Source data below:

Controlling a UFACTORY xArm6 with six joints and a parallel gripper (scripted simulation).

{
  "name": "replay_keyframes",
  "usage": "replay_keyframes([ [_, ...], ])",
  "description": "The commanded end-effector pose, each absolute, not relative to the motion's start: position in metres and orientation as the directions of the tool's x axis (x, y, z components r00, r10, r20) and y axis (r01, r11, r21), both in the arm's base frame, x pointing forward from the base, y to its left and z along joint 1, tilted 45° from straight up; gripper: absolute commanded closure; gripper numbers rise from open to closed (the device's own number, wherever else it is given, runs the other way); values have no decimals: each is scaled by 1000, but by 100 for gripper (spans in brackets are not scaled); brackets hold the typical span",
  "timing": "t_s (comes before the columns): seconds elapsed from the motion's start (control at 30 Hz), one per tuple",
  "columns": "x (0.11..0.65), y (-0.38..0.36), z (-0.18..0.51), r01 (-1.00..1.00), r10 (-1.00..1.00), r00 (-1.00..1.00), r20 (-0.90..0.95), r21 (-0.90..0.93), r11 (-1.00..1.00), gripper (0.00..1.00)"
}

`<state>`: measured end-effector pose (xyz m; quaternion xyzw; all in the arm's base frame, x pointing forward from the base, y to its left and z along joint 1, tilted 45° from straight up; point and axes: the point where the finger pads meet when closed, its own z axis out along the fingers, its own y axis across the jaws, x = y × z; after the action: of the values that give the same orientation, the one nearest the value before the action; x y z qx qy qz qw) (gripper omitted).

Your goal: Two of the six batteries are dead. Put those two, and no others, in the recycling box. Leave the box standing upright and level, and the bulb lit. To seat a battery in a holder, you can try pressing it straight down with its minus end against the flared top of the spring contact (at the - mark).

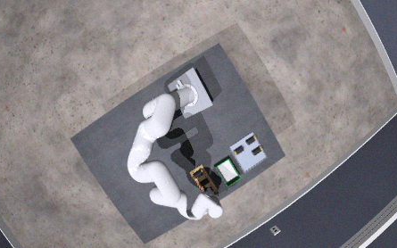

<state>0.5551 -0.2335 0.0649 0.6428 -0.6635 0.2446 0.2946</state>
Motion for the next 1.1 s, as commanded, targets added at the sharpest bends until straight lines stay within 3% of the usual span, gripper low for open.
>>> replay_keyframes([
  [0.0, 557, -233, 67, -997, -709, -1, 706, 50, 52, 72],
  [0.13, 557, -233, 67, -997, -709, -1, 706, 50, 52, 72],
  [0.17, 557, -233, 67, -997, -709, -1, 706, 50, 52, 49],
  [1.07, 557, -228, 72, -997, -709, -1, 706, 50, 52, 49],
])
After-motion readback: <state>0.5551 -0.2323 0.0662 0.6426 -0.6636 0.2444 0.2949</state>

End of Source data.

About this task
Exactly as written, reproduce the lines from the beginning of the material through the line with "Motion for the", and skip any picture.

Answer box
Controlling a UFACTORY xArm6 with six joints and a parallel gripper (scripted simulation).

{
  "name": "replay_keyframes",
  "usage": "replay_keyframes([ [_, ...], ])",
  "description": "The commanded end-effector pose, each absolute, not relative to the motion's start: position in metres and orientation as the directions of the tool's x axis (x, y, z components r00, r10, r20) and y axis (r01, r11, r21), both in the arm's base frame, x pointing forward from the base, y to its left and z along joint 1, tilted 45° from straight up; gripper: absolute commanded closure; gripper numbers rise from open to closed (the device's own number, wherever else it is given, runs the other way); values have no decimals: each is scaled by 1000, but by 100 for gripper (spans in brackets are not scaled); brackets hold the typical span",
  "timing": "t_s (comes before the columns): seconds elapsed from the motion's start (control at 30 Hz), one per tuple",
  "columns": "x (0.11..0.65), y (-0.38..0.36), z (-0.18..0.51), r01 (-1.00..1.00), r10 (-1.00..1.00), r00 (-1.00..1.00), r20 (-0.90..0.95), r21 (-0.90..0.93), r11 (-1.00..1.00), gripper (0.00..1.00)"
}

`<state>`: measured end-effector pose (xyz m; quaternion xyzw; all in the arm's base frame, x pointing forward from the base, y to its left and z along joint 1, tilted 45° from straight up; point and axes: the point where the finger pads meet when closed, its own z axis out along the fingers, its own y axis across the jaws, x = y × z; after the action: of the values that give the same orientation, the one nearest the value before the action; x y z qx qy qz qw) (gripper omitted).

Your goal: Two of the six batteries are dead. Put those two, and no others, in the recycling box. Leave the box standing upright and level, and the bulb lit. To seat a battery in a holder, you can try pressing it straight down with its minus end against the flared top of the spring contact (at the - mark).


<state>0.5551 -0.2335 0.0649 0.6428 -0.6635 0.2446 0.2946</state>
Motion for the next 1.1 s, as commanded, targets added at the sharpest bends until straight lines stay within 3% of the usual span, gripper low for open.

Nothing further is required for this exercise.